AI is becoming ubiquitous. Whatever its arrival portends for our future, whether riches or ruin, it cannot be avoided. The Artifice of Intelligence explores two questions at the heart of a theological response to AI. Is it possible for human beings to have authentic relationships with an AI? How does the increasing presence of AI change the way humans relate to one another? In pursuing answers to these questions, Herzfeld explores what it means to be created in the image of God and to create AI in our own image. It utilizes and expands Karl Barth's relational understanding of the imago Dei to examine humanity's relationship both with AI and, through it, with one another. Barth's injunctions--look the other in the eye (embodiment), speak to and hear the other (communication), aid the other (agency), and do it gladly (emotion)--provide the basis for the main chapters, each of which concludes with a case study of a current AI application that exemplifies the difficulties AI introduces into human relationality. The Artifice of Intelligence concludes with an examination of the incarnation, one that points toward the centrality of embodiment for full relationality.
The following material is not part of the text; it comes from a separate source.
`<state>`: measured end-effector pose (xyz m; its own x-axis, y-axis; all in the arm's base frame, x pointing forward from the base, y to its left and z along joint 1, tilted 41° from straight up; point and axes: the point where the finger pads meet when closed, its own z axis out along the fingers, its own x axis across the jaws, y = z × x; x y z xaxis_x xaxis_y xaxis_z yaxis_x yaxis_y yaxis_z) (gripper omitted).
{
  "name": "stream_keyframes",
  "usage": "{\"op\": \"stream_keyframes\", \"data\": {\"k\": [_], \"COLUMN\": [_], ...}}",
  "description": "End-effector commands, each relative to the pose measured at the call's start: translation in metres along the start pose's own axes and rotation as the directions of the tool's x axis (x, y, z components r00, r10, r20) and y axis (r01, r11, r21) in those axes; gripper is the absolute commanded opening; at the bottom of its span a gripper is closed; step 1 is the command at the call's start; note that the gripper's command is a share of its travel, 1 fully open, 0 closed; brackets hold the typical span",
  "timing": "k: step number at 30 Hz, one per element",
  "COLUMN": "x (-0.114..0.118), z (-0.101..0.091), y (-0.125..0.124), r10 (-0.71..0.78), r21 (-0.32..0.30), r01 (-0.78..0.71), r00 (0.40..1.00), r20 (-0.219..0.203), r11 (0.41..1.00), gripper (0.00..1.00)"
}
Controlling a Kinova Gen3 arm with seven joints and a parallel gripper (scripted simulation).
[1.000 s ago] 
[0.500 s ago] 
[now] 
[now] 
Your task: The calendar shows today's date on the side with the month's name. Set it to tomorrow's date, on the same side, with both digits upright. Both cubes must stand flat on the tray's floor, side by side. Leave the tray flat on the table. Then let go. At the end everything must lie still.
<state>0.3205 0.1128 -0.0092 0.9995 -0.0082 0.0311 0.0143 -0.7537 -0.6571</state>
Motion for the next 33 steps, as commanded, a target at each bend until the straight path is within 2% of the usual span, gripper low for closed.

The best treatment on AI that I have read by a theologian.
Upon getting this book I was worried that it might be too technical in both its theological and technological vocabulary to make a big impact. I was very pleasantly surprised when I found it incredibly readable and the arguments focused, well argued, and succinct (a rarity in academic works.)
Herzfeld does a wonderful job in challenging the popular beliefs about AI as well as attacking the philosophical and moral shallowness of transhumanist “religion” that has taken off in the last decade or so. However, Herzfeld isn’t AI negative, she takes the wise golden mean position (not her words, mine) and acknowledges the positives of this technology while maintaining a need for checks and balances and regulation. Of course, she also readily admits that much of our fears about AI are based on assumptions about where the tech could go rather than what is actually possible.
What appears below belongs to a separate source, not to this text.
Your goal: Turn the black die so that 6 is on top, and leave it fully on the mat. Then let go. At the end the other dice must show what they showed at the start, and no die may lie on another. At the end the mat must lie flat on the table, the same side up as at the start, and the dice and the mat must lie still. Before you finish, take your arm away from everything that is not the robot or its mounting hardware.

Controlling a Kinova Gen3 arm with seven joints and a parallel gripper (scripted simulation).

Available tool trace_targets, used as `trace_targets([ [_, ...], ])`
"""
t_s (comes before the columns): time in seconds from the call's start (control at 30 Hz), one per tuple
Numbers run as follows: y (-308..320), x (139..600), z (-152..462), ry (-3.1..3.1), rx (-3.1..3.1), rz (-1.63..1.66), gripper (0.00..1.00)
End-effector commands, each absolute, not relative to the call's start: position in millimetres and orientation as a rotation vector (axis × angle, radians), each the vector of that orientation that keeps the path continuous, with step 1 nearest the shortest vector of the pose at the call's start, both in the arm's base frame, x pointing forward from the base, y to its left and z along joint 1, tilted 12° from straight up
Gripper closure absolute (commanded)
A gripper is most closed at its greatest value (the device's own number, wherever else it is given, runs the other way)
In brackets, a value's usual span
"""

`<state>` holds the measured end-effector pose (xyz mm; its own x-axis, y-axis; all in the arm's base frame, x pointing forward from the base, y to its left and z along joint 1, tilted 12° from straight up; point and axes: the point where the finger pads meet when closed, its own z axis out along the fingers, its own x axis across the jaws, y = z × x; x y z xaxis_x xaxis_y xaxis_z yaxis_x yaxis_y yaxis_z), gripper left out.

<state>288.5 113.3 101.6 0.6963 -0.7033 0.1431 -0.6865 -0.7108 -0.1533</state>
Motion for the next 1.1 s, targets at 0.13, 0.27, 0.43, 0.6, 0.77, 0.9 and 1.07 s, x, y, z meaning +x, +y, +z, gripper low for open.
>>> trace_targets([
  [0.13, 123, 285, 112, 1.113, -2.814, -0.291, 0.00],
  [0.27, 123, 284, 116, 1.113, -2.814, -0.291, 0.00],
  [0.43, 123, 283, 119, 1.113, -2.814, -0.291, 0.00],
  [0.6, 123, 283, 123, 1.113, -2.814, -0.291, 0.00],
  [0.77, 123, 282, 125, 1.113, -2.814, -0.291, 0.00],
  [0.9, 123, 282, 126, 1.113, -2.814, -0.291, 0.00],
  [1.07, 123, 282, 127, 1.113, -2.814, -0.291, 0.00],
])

All of this technological argumentation comes alongside of philosophy and theology developed from Buber and Barth with the I-It/I-Thou distinction being crucial in determining how to feel about AI. Herzfeld does use scripture effectively, but I would have liked it more. It’s not that she needed it, but from a theoretical perspective it would have been helpful to have it.
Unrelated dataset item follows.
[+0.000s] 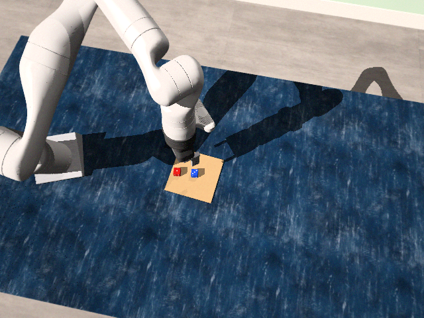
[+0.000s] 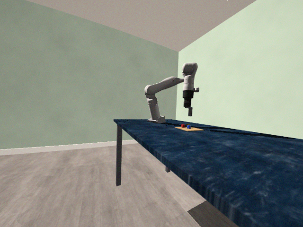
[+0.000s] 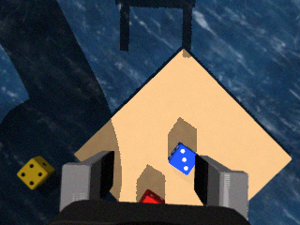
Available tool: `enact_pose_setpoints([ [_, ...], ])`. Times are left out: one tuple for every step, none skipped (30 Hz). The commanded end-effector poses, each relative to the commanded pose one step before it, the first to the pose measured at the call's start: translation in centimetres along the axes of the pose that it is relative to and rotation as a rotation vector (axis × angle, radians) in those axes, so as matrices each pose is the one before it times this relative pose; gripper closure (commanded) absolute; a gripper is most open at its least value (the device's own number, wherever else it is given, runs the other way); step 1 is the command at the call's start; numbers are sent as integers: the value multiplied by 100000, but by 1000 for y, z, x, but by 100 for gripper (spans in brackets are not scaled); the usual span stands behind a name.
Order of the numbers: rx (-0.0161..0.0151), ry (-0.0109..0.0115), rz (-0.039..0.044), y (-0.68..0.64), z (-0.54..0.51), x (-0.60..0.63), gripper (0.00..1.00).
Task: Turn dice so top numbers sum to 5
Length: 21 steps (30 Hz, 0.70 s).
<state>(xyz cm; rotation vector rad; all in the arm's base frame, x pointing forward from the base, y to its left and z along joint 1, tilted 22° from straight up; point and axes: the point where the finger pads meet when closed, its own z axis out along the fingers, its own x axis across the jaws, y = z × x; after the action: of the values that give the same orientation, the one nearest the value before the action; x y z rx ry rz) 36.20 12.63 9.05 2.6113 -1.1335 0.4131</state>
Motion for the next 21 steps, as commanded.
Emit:
enact_pose_setpoints([
  [548,-444,-7294,-185,-127,-594,0],
  [-83,-36,-3581,-16,32,-187,0],
  [-81,-38,-3665,-21,32,-191,0],
  [-79,-38,-3745,-27,32,-195,0],
  [-76,-39,-3822,-32,33,-199,0],
  [-73,-40,-3895,-38,33,-202,0],
  [-70,-40,-3965,-44,33,-204,0],
  [-66,-39,-4031,-50,33,-206,0],
  [0,0,0,0,0,0,0],
  [0,0,0,0,0,0,0],
  [-63,-39,-4093,-56,33,-208,0],
  [-59,-38,-4152,-63,33,-209,0],
  [-55,-36,-4206,-70,32,-209,0],
  [-52,-34,-4256,-76,32,-209,0],
  [-48,-32,-4302,-83,32,-209,0],
  [-44,-29,-4344,-90,32,-207,0],
  [-40,-26,-4381,-97,31,-205,0],
  [-37,-23,-4413,-103,31,-202,0],
  [-34,-19,-4441,-110,30,-199,0],
  [-30,-15,-4465,-116,29,-195,0],
  [-28,-10,-4483,-122,29,-191,0],
])
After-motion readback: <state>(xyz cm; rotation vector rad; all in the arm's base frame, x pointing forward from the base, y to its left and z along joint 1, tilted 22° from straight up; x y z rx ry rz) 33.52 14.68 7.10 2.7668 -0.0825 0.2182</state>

This is the type of Christian scholarship we need at this time and I hope that Herzfeld continues to write and publish in this field. Maybe even a version of this book geared towards a popular audience.
Eh. It's an enaging text and Herzfeld is a good writer. However, I found the book full of assertions that I didn't think she had had really proven. It felt like a kind of brute force style of argument and it left me frustrated. I also think her discussion of embodiment is a little bit lacking and her instance that we must not personalize AI a little flimsy. A nice intro the topic if you haven't thought much about AI and theology, but not my favorite treatment of the subject.
Written in an accessible style it’s not a bad introduction to the field. It relies on Barth’s theology for its critique of AI but without a great deal of depth. While it recognises the benefits of AI it primarily raises objections based on the importance of embodiment.